Commented by kadoorie-ave at 2008-03-03 11:25
>sugisugi26さま
ああっ、そうでしたーー。sugiさんすみませんでした、物覚え悪くて。
sugiさんのブログとHP拝見しました〜〜。スルスルッと描いた線のイラストがかわいい〜〜。

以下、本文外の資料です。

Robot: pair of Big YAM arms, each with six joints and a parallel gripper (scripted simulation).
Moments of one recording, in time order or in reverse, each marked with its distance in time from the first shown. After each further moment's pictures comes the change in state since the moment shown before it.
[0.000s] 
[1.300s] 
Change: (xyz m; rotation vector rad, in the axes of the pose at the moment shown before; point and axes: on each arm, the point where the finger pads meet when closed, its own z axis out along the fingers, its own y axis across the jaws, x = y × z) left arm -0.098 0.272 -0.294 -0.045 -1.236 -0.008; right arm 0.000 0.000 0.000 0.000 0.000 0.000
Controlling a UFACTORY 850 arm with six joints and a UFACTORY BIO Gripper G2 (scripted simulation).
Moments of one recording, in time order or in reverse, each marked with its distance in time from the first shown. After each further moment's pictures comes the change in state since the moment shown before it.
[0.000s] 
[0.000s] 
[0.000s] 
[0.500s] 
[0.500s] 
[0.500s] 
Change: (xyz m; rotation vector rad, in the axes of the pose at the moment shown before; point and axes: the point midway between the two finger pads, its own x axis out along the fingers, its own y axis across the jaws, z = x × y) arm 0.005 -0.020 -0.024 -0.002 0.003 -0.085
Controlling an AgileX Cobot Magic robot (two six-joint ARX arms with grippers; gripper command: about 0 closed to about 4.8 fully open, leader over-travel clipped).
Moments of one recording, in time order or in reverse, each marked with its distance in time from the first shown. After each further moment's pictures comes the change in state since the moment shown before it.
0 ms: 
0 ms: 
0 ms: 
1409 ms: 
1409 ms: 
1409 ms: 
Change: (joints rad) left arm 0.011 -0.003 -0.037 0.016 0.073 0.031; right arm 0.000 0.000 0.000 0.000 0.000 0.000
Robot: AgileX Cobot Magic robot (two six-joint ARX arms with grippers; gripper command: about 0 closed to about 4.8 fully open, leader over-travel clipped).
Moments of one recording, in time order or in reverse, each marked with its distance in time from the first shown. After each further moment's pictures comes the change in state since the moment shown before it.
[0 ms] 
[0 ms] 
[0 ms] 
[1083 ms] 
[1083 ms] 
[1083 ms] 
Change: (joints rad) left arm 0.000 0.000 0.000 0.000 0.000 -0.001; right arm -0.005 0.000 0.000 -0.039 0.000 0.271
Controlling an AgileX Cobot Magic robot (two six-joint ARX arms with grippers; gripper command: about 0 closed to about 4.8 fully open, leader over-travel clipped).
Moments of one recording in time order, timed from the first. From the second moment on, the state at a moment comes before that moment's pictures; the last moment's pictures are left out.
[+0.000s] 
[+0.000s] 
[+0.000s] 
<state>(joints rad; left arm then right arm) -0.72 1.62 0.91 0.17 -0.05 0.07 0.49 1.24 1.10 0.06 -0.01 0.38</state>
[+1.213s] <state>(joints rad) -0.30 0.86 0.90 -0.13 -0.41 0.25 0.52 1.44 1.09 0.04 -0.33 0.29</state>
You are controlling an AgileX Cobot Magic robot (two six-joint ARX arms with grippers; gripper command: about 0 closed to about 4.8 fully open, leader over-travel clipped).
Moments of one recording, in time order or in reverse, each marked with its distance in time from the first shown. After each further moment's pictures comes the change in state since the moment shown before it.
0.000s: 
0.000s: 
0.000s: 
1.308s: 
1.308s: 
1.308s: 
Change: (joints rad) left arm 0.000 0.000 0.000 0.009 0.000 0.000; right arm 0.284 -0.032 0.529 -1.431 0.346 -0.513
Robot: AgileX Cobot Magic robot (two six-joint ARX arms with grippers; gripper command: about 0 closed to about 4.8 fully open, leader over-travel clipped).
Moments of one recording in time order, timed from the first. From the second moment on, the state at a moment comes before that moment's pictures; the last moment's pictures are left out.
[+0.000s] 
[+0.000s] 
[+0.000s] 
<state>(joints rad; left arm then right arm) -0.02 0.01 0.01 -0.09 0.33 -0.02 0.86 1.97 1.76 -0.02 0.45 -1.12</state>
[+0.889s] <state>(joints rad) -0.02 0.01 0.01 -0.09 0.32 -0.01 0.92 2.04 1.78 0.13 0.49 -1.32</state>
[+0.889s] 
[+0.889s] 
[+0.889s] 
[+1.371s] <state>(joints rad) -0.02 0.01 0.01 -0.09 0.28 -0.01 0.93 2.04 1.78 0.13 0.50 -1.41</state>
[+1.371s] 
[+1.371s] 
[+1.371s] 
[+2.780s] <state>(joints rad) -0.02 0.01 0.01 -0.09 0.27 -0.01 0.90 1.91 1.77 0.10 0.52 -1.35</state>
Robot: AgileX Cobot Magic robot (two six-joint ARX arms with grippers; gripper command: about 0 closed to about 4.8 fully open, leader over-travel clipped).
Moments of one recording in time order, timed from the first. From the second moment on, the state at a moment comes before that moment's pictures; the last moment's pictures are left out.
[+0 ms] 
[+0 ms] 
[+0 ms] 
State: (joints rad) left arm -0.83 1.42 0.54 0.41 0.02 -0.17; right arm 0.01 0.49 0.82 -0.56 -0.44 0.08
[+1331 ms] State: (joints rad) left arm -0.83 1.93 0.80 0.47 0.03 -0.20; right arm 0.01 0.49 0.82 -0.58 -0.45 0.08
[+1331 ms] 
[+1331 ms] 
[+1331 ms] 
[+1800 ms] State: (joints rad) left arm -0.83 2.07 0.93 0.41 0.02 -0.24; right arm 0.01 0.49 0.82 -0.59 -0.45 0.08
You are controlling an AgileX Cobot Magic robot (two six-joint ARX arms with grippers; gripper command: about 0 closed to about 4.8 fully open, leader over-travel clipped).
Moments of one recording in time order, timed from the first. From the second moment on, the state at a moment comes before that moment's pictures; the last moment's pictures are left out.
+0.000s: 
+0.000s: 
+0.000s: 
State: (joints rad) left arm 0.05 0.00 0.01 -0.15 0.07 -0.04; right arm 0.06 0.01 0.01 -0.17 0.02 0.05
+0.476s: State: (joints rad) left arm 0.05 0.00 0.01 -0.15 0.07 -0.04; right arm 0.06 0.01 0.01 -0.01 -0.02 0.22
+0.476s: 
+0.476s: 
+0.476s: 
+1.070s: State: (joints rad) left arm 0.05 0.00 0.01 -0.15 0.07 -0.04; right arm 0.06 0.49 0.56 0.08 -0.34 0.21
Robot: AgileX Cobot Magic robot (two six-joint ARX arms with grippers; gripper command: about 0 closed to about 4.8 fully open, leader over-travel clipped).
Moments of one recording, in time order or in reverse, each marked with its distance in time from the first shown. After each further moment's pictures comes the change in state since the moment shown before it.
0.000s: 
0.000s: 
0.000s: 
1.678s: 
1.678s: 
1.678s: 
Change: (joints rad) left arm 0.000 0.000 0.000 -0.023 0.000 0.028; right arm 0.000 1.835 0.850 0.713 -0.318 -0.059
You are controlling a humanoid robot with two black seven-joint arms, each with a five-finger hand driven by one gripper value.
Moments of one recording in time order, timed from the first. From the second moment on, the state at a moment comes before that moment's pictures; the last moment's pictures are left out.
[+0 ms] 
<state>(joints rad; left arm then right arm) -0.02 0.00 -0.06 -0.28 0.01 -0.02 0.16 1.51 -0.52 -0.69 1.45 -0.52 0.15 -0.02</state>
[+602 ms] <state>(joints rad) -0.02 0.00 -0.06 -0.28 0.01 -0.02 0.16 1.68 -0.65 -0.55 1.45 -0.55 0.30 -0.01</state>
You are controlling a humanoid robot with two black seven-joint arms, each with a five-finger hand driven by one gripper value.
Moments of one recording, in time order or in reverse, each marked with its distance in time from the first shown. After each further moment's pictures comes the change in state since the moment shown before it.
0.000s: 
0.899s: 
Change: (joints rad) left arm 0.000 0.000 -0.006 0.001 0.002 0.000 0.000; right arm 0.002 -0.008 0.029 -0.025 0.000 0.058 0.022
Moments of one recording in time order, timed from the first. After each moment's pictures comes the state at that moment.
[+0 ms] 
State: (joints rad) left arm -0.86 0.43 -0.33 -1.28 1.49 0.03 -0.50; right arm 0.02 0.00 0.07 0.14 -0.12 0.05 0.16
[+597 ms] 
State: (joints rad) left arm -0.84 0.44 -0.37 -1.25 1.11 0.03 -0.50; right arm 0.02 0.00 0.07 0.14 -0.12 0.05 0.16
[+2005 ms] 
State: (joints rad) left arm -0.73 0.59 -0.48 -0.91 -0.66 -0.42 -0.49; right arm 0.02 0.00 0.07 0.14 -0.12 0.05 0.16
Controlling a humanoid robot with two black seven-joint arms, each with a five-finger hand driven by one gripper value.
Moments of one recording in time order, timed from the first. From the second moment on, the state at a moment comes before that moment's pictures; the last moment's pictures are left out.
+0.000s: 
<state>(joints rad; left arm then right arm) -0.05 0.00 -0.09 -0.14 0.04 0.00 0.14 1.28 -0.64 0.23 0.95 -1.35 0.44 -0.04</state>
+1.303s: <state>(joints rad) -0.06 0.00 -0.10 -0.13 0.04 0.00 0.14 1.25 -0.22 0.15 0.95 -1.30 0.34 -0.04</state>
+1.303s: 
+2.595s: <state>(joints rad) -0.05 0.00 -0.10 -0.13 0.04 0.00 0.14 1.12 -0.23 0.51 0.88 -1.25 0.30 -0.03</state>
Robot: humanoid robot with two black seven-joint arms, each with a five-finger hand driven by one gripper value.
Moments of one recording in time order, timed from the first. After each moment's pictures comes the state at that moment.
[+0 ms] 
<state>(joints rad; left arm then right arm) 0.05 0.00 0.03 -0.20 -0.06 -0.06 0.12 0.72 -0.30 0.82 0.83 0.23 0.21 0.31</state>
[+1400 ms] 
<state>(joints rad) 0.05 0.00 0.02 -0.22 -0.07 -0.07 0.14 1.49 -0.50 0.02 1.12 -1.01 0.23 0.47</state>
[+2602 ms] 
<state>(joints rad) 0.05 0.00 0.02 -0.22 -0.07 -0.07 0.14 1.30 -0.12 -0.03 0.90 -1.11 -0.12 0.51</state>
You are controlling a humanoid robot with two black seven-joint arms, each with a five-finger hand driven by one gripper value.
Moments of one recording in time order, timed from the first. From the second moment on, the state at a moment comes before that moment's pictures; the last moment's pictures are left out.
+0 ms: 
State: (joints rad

大阪、実は生まれてからまだ一回も行ったことがないんです(ああ、可哀想な私だ。)
でも、もしかしたら4月に行くことができるかも♪楽しみなんです。
Commented by kadoorie-ave at 2008-03-03 12:32
>YALIN noteさま
劇場で観ると、丁寧に再現された上海の街の雰囲気とか、衣装の魅力の
迫力が違うかもしれません。
でも、繰り返しドレスのディテールを観たいので、DVDも欲しいなあ。
やんさんが買った台湾の特別バージョンは、何が特別だったんでしょう〜?いいなあ。
Commented by kadoorie-ave at 2008-03-03 13:01
>マツモトさま
私は、以前確か『チャイナドレス/1930年代』で検索していて
『大上海糖果號』のサイトを見つけたのでした。
それが、私がはじめて上海に行く直前に「時空旅行ガイド 大上海」という本が出たんです。
あまたある上海ガイドとは一線を画するものでした。
その王華さんご本人と、お友達になって
素晴らしいチャイナ服の数々を見せていただくことになるとは思いませんでした...。

洗濯物って、特にアジアでは観察するのがおもしろいですよね。
私も生活感があるものが好きです。ホテルでもないのに「生活感がなくて素敵」というのはよくわからないんです....。